Political consultants warned Democrats that a driver's license bill for illegal immigrants was a "turkey" with the voters in 2002, said Garry South, former political guru to former Gov. Gray Davis, "but they didn't care."
Meanwhile, some Davis aides were so out of touch that they believed Davis' signing of SB60 would deliver them a monolithic Latino vote in the recall election. How bitter it must have been for SB60 supporters to learn that a Los Angeles Times poll found that 38 percent of Latino voters strongly opposed giving a driver's license to an illegal immigrant.
"The intention of the bill was to place valid state identity documents in the hands of illegal immigrants," state Sen. Tom McClintock, R-Thousand Oaks, noted, "and the only purpose of that is to undermine U.S. immigration laws."
Oddly, state voters have shown more respect for immigration laws than state lawmakers.

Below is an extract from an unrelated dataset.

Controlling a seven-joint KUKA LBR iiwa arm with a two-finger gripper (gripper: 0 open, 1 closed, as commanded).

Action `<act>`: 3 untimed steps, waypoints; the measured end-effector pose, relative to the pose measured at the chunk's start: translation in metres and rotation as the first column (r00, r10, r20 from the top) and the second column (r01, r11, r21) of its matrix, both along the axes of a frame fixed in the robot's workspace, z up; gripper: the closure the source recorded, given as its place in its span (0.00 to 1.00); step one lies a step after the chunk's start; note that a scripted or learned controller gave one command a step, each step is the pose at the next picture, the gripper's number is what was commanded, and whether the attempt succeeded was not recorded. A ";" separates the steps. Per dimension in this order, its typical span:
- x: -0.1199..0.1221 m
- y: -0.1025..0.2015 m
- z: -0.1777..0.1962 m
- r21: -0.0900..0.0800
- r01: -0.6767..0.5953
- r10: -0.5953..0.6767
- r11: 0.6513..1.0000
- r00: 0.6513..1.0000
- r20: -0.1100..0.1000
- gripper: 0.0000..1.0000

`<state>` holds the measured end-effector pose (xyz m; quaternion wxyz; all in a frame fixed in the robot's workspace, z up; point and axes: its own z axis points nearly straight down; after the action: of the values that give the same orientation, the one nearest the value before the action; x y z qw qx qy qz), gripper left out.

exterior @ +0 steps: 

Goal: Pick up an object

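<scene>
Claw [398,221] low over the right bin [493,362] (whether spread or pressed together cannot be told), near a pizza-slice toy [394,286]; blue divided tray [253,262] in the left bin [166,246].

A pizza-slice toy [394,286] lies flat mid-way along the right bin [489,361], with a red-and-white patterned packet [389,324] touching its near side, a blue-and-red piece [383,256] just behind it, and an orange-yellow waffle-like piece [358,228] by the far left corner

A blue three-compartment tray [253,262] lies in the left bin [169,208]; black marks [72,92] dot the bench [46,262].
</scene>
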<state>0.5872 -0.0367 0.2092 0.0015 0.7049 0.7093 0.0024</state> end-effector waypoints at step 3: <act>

The worst of it was: Not only did Sacramento politicians pass a bill that offended California voters on principle -- by giving the imprimatur of state documentation to people deliberately breaking federal law -- but they also passed, and Davis signed, the worst possible version of it.
At the time, the bill's author, Sen. Gil Cedillo, D-Los Angeles, touted the measure as an effort to "restore highway safety." But his bill did nothing to increase the petty penalties meted out to those who drive without a license or insurance. It ditched proposals to prevent fraud and keep escaped convicts from obtaining a document that would give them legitimacy. It was bald in its contempt for the legitimate objections to granting licenses to illegal immigrants with serious criminal records.
Sen. Cedillo has told the press that he will work with the governor to produce a compromise measure early next year. Team Arnold countered that "there is no agreement." And there should be no agreement.
When pro-illegal immigrant politicians had their chance, their arrogance knew no bounds. They showed no respect for federal law or state voters. Bill supporters only changed their tune when they realized the bill could hurt their precious derrieres.
Said Davis adviser South, "The galling thing to me is that the Democrats in the Legislature tried to ram this thing down the governor's throat in 2002 and (again) at the end of the recall election. And in both cases, (Davis) faced drastic effects, both by vetoing it in 2002 and signing it in 2003."
South is outraged that Cedillo and company only retreated when their careers were at stake and a Republican governor was installed.
Governor, these guys don't deserve a compromise bill. On this issue, they cannot be trusted.